DESCRIPTION OF THE TASK: In the entries below, filter for the word "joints" and copy every matching line.
[DATA RECORDS — start]
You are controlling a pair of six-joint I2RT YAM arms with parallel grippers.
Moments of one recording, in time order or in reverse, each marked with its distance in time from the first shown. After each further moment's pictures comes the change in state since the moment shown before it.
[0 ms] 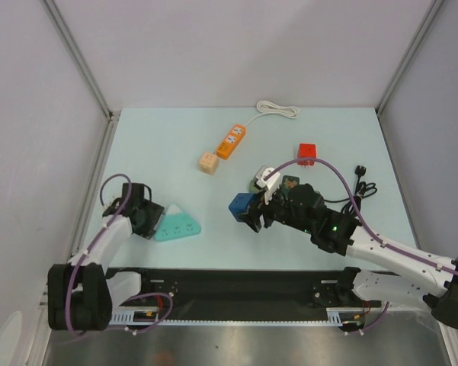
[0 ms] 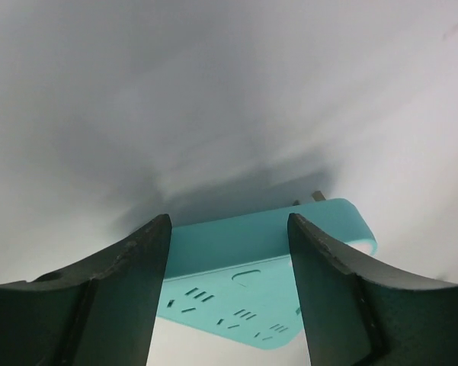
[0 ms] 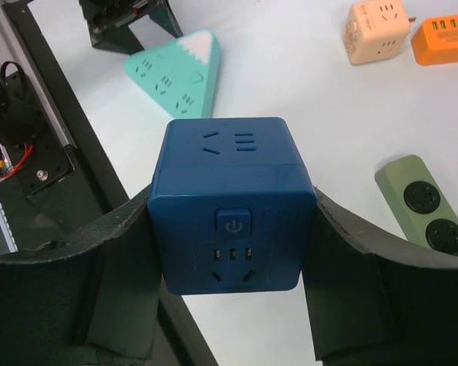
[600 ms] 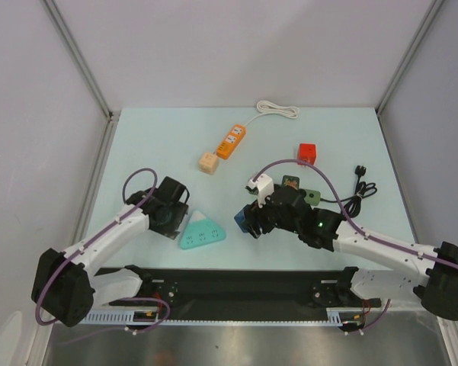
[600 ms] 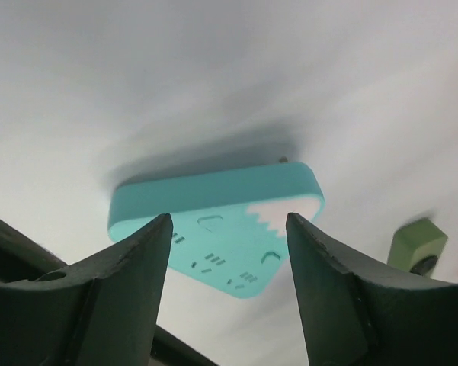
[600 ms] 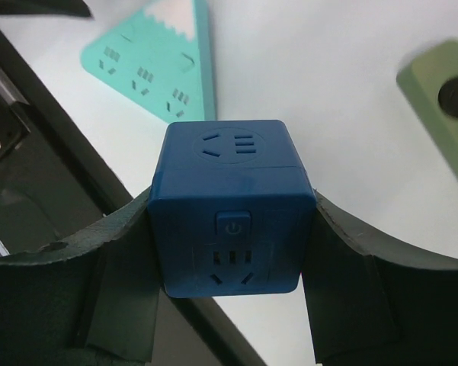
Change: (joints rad) left arm -0.547 0.014 0.195 -0.317 -0.138 -0.579; right arm 0.000 0.104 -0.002 -0.146 0.070 0.106
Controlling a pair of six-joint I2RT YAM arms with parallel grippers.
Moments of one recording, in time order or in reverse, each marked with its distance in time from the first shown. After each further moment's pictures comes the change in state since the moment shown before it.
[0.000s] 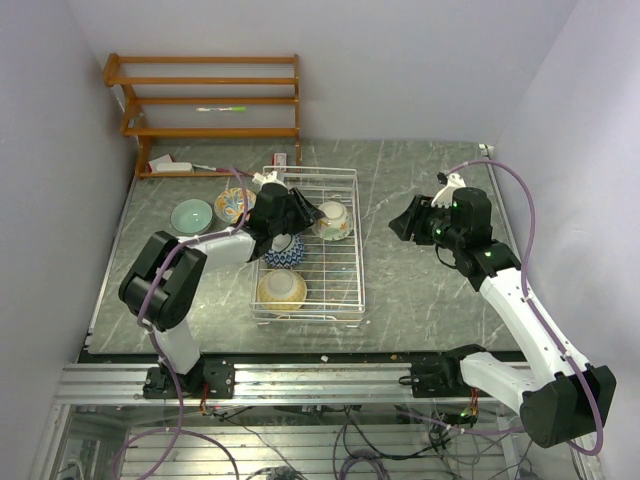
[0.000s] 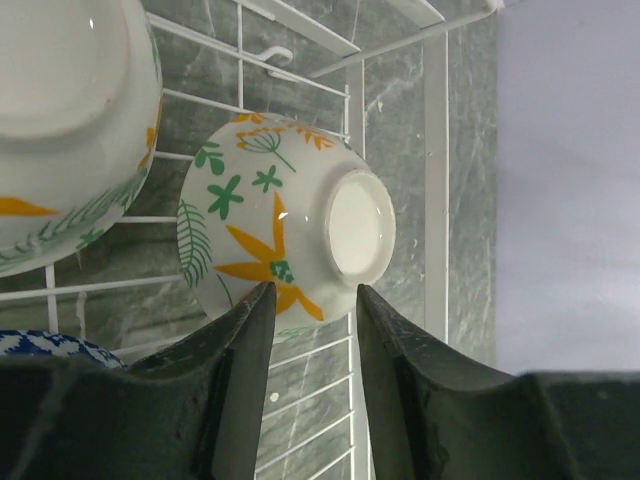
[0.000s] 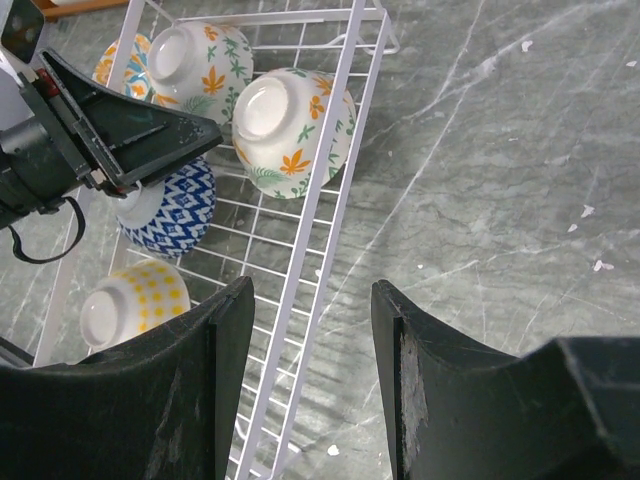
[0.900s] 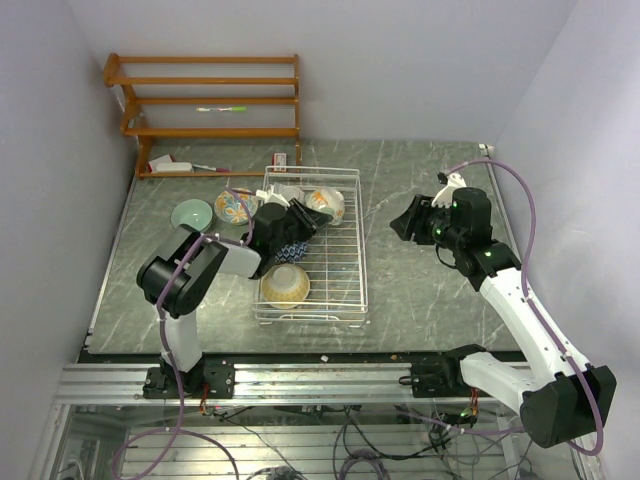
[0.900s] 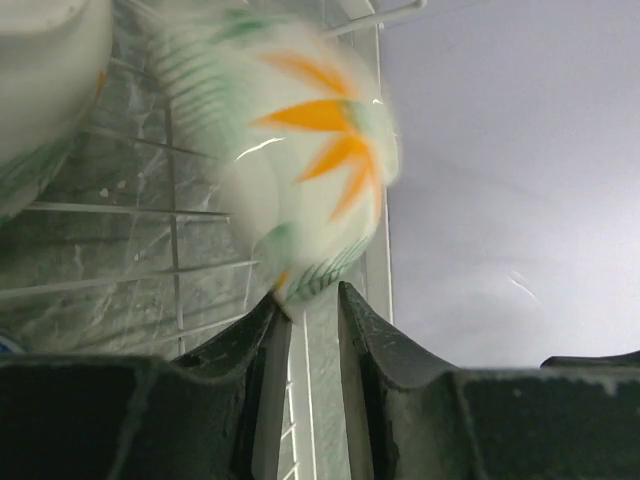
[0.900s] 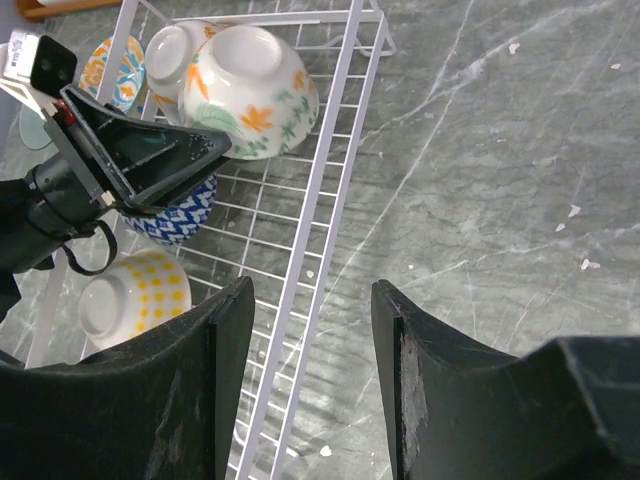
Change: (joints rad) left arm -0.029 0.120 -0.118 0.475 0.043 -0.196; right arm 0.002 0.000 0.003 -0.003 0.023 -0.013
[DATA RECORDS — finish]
TASK ANSWER:
Change: (joints rad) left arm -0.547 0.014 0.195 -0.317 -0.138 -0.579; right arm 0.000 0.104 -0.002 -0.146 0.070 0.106
Change: (joints rad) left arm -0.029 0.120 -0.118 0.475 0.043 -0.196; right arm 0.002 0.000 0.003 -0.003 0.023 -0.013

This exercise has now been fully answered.